"""

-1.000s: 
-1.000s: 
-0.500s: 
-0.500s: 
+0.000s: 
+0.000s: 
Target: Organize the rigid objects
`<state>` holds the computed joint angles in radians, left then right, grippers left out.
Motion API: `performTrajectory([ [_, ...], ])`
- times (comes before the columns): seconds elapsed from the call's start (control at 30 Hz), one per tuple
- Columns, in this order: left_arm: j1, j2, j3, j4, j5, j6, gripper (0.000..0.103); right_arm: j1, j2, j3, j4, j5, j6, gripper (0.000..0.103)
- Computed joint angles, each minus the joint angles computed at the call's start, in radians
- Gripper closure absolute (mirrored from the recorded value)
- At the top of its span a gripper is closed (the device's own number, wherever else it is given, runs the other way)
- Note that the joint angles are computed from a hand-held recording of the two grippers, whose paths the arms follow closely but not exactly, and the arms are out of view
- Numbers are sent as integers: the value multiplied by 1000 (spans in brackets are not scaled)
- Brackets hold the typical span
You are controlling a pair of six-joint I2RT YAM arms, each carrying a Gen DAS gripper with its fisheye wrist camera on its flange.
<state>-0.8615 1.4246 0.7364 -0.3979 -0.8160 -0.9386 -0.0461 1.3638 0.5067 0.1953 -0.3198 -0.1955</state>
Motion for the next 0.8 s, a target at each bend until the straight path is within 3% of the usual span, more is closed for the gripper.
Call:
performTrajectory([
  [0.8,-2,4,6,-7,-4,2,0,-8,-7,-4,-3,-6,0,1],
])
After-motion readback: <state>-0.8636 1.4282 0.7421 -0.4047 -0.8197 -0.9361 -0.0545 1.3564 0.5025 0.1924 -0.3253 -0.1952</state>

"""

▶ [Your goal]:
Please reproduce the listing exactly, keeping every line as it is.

▶ [Your response]:
-1.000s: 
-1.000s: 
-0.500s: 
-0.500s: 
+0.000s: 
+0.000s: 
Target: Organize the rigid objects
`<state>` holds the computed joint angles in radians, left then right, grippers left out.
Motion API: `performTrajectory([ [_, ...], ])`
- times (comes before the columns): seconds elapsed from the call's start (control at 30 Hz), one per tuple
- Columns, in this order: left_arm: j1, j2, j3, j4, j5, j6, gripper (0.000..0.103); right_arm: j1, j2, j3, j4, j5, j6, gripper (0.000..0.103)
- Computed joint angles, each minus the joint angles computed at the call's start, in radians
- Gripper closure absolute (mirrored from the recorded value)
- At the top of its span a gripper is closed (the device's own number, wherever else it is given, runs the other way)
- Note that the joint angles are computed from a hand-held recording of the two grippers, whose paths the arms follow closely but not exactly, and the arms are out of view
- Numbers are sent as integers: the value multiplied by 1000 (spans in brackets are not scaled)
- Brackets hold the typical span
You are controlling a pair of six-joint I2RT YAM arms, each carrying a Gen DAS gripper with its fisheye wrist camera on its flange.
<state>-0.8615 1.4246 0.7364 -0.3979 -0.8160 -0.9386 -0.0461 1.3638 0.5067 0.1953 -0.3198 -0.1955</state>
Motion for the next 0.8 s, a target at each bend until the straight path is within 3% of the usual span, more is closed for the gripper.
Call:
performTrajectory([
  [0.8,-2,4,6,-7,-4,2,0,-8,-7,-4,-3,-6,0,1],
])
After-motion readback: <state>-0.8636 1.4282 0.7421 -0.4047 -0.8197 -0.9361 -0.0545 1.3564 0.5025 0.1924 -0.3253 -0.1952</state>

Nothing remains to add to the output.